Task requirements » Track down each line below containing the string "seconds" and copy it.

═════ Records to process ═════

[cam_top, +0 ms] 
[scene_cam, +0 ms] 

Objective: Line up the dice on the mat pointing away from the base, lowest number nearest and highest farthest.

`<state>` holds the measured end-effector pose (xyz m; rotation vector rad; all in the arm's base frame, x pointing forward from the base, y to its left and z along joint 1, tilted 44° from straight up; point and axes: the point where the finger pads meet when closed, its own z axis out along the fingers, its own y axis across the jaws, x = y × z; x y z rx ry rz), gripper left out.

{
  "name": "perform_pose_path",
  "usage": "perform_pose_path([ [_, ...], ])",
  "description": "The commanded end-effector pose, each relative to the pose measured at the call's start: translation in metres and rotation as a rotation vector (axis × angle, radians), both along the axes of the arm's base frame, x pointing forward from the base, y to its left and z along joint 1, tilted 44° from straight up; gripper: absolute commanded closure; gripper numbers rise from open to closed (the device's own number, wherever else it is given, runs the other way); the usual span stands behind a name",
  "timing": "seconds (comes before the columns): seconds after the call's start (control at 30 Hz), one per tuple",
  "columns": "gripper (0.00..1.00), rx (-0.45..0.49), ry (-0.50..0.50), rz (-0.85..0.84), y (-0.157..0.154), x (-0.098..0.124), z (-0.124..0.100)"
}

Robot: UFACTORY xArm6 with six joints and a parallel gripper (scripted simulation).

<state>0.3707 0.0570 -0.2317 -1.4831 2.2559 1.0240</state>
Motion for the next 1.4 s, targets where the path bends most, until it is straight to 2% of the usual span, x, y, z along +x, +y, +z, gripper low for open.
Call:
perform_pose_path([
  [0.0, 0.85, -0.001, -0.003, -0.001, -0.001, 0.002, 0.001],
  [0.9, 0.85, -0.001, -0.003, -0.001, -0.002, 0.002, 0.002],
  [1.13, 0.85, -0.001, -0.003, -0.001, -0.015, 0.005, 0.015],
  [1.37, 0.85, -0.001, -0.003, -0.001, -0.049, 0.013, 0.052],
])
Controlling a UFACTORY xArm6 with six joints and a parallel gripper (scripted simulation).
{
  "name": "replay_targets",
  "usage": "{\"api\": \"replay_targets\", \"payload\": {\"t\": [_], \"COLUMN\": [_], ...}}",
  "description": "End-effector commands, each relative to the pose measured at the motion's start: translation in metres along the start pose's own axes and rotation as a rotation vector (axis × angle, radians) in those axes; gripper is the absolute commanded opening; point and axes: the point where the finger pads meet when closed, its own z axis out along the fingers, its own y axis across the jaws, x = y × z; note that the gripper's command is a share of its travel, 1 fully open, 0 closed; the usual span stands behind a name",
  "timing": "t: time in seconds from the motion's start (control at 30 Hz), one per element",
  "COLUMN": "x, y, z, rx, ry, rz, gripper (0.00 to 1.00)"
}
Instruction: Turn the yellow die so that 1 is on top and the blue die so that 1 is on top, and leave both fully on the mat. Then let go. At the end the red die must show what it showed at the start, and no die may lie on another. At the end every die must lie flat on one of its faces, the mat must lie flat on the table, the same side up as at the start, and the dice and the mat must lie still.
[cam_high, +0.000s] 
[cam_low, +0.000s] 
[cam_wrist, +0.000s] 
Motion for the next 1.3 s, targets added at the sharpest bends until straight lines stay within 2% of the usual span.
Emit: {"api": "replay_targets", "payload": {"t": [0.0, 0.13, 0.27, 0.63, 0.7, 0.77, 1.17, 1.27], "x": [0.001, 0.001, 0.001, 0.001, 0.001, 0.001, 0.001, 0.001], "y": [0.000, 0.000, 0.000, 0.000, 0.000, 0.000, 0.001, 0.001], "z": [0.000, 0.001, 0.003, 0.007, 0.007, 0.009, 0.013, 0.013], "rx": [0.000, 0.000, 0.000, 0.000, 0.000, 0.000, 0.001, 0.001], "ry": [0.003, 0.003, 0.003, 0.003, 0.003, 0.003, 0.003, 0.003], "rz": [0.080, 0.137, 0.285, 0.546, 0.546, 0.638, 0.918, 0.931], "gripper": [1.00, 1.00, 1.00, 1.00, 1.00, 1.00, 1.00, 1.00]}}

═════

Response to this task »
  "timing": "seconds (comes before the columns): seconds after the call's start (control at 30 Hz), one per tuple",
  "timing": "t: time in seconds from the motion's start (control at 30 Hz), one per element",

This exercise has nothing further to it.